You Ain’t From Around Here

Conferences come and go at Longwood and Hampden-Sydney, ranging from tech conferences to medieval get-togethers. Whether classes are in session or not, these conferences end their days then hit the dark streets of Farmville to seek out the bar. This week I’m in luck; wrestlers and fire fighters in the same week.

The fire fighters are good guys. Pitchers of Yuengling and Jack & Cokes are common, with 40-50% tips if you smile at them. They’re older and typically don’t get too “hammered”. The older guys have a few drinks with the younger ones then pay their tab with a “thanks sweetheart, you’re an angel”. The young guns hang around an hour or two later, but don’t cause much trouble either.

“There’s a group coming over from B Dubs,” my manager told me around 11:30 p.m. last night after a slow evening, last call already boiling in our brains. Our other manager had given us a warning call that 10-20 wrestlers from a camp at Sydney were coming to the bar to drink. “Great,” I said, and I could already feel my night getting longer before my eyes.

They were downhome boys; Natty Light and Grizzly. Spit cups and spilled beer, talking about bromances and placing bets on who would pass out first. They got there around a quarter to midnight, and prior to their ordering of 4 Natty pitchers, my manager and I had already decided that last call would be at 12:30. Drink up, boys.

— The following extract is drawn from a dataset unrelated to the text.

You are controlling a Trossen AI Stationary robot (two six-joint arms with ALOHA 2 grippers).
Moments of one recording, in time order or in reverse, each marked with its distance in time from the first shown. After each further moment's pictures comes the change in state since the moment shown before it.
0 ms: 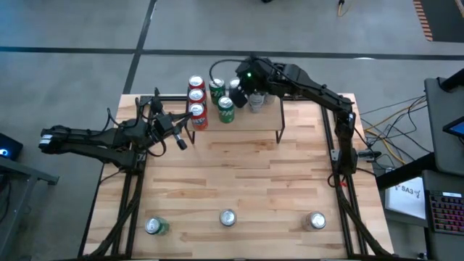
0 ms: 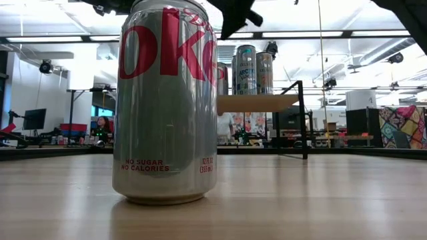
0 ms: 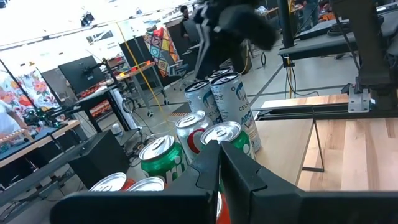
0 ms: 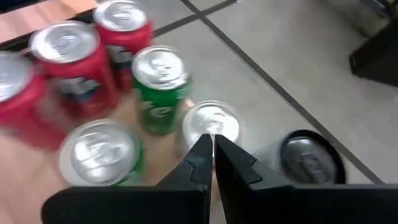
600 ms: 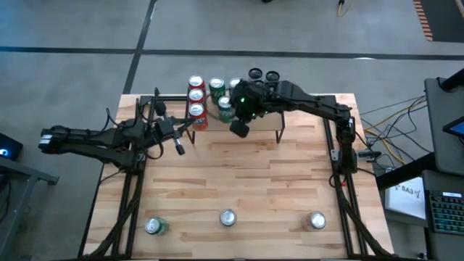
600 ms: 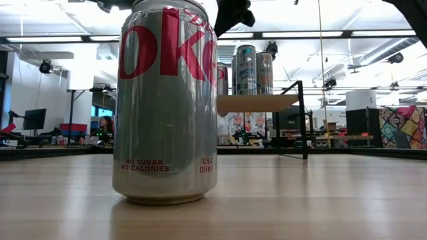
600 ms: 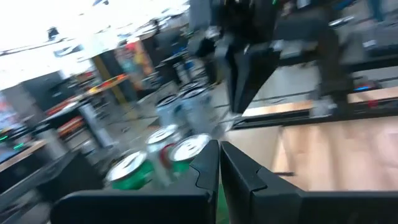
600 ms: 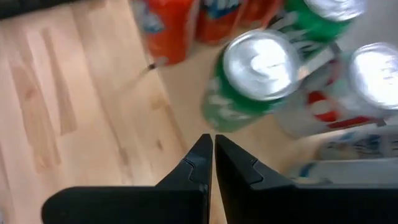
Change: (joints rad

They made it through two of the pitchers before last call. A half hour past last call, when we kick everyone out, they were still drinking the pitchers they had ordered now an hour and 15 minutes ago. “I love you like the fire loves rain,” is the drunken mumble I got from one of these charmers when I told them to finish their pitchers or they were going down the drain. “Yeah, I love you too bud, now get out.”

A spilled pitcher, broken lightbulb, and three five-minute warnings later, they made their way out. One of them tried to take an unfinished pitcher with them. “What’re you talking about? I don’t have anything behind my back.”

“1 a.m. is not a time for peek-a-boo. Give me that pitcher.”

After professing their final love to me and the other employee working, I exhaled as I saw them walk up the street and started cleaning their trail of destruction that stretched across two booths and toward the door. Just as I thought my night was done and the bar was empty, a friend of mine who was out front stuck his head in the door and said, “Schmader, you might want to come see this.”

Expecting a fight, I told my co-worker to come outside with me. You never know what you’re going to see. I would have almost preferred a fight.

There in the humid early morning air, one of the drunken wrestlers had taken our 5-foot pole (the one that held the “we’re open” sign) and was using it as phallic symbol aimed at the Longwood University “O” 0n the sign diagonal from the Colonnades. Really clever stuff.

I had put up with these meatheads for hours. I had cleaned up spilled beer. I had made $40 total that evening after being there for 7 hours. Patience was nowhere to be found on High Street last night.

“Put. it. DOWN,” I yelled. Bro chuckles was the only result.

“You think you’re tough? Stealing a pole and using it as a penis? This is the best thing you could think of?”

No response, more chuckling.

I crossed the street and look the pole from him. “Get away from my bar before I use this pole in a way that will give you nightmares for weeks.”

Still laughing, just not as loud, they dropped the pole and left.

My co-worker laughed from the patio. “Let’s go home.”